A passagem desta cena para a seguinte merece atenção, sob vários pontos de vista. Com relação ao material sonoro, deve-se notar o uso de tambores de metal (tambores de óleo), na busca de uma correspondência timbrística com o som geral da cena, além da relação clara com o instrumento militar.

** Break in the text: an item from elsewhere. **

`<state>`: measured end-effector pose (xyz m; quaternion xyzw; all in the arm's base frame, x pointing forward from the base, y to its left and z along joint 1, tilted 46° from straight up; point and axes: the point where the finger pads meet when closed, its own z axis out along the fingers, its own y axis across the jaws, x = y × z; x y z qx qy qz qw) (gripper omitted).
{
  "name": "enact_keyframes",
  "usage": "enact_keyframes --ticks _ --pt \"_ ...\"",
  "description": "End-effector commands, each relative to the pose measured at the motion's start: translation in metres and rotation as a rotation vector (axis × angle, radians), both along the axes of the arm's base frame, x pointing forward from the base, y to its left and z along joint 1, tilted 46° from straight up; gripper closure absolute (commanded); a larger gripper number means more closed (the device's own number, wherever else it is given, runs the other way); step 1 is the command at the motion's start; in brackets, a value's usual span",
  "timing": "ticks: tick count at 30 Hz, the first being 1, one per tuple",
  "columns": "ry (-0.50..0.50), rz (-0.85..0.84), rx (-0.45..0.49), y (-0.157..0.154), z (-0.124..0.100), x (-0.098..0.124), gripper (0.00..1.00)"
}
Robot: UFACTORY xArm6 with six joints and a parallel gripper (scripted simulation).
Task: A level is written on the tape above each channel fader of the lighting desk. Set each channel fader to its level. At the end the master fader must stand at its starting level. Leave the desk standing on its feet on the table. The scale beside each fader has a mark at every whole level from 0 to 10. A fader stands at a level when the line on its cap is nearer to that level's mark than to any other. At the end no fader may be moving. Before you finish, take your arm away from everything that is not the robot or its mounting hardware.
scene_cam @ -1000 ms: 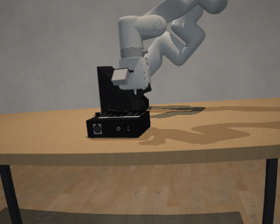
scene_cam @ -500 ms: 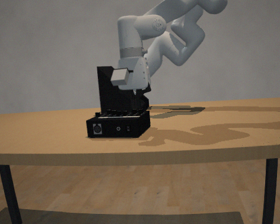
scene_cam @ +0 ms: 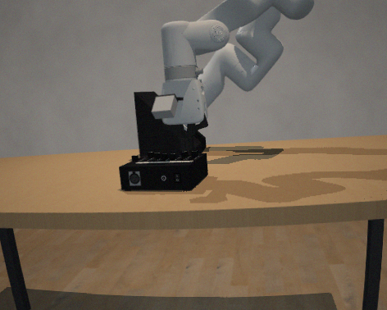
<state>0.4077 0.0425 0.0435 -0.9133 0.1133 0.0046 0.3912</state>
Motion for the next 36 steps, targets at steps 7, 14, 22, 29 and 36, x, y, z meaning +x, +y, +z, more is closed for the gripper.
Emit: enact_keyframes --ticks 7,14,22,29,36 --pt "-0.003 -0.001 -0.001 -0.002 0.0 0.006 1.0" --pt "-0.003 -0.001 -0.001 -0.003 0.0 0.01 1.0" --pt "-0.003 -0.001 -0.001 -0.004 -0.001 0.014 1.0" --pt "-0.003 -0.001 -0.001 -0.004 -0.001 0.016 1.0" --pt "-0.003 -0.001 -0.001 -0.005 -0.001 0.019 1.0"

A forma como este som é introduzido acusa uma utilização do som emprestada à linguagem cinematográfica; o som assume a função de corte súbito. Este tipo de uso do tambor revela também o recurso à tradição teatral: o instrumento, além de

ter função referencial, pelo timbre e ritmo militar, funciona como marcador explícito do ritmo cênico, além de incitar e estimular o ator na sustentação de sua energia em cena.

O aspecto narrativo também deve ser destacado. Quem narra aqui? O fato de este som surgir do lado de fora do espaço cênico pode nos sugerir que a narração é do encenador, neste momento; mas, como o tambor soa como uma espécie de síntese da sonoridade geral do exército, aqui se configura também a existência de dois planos de narração (o da fábula e o do encenador). Os solilóquios também terão função narrativa, além do Porteiro, que nesta montagem é um narrador explícito.

A multiplicidade de funções do som cria uma rede de significações que se torna caráter da linguagem do espetáculo. O diretor musical atua como compositor em conjunto com o elenco, observando, percebendo, intuindo, escutando, lendo, re- lendo e interpretando todo acontecimento sonoro como fato musical e alertando o ator para o uso consciente do som inserido na linguagem sonora do espetáculo como plano de significação no qual se pode interferir.

Todo o discurso da cena, como concebido pelo encenador, vai aos poucos definindo sentidos, vai explicitando um estilo, que pode ser identificado com alguma forma anterior. Ele é, de alguma forma, tributário de formas históricas de discurso, a primeira das quais é o próprio texto de Shakespeare, a partir do qual se operam leituras e transformações.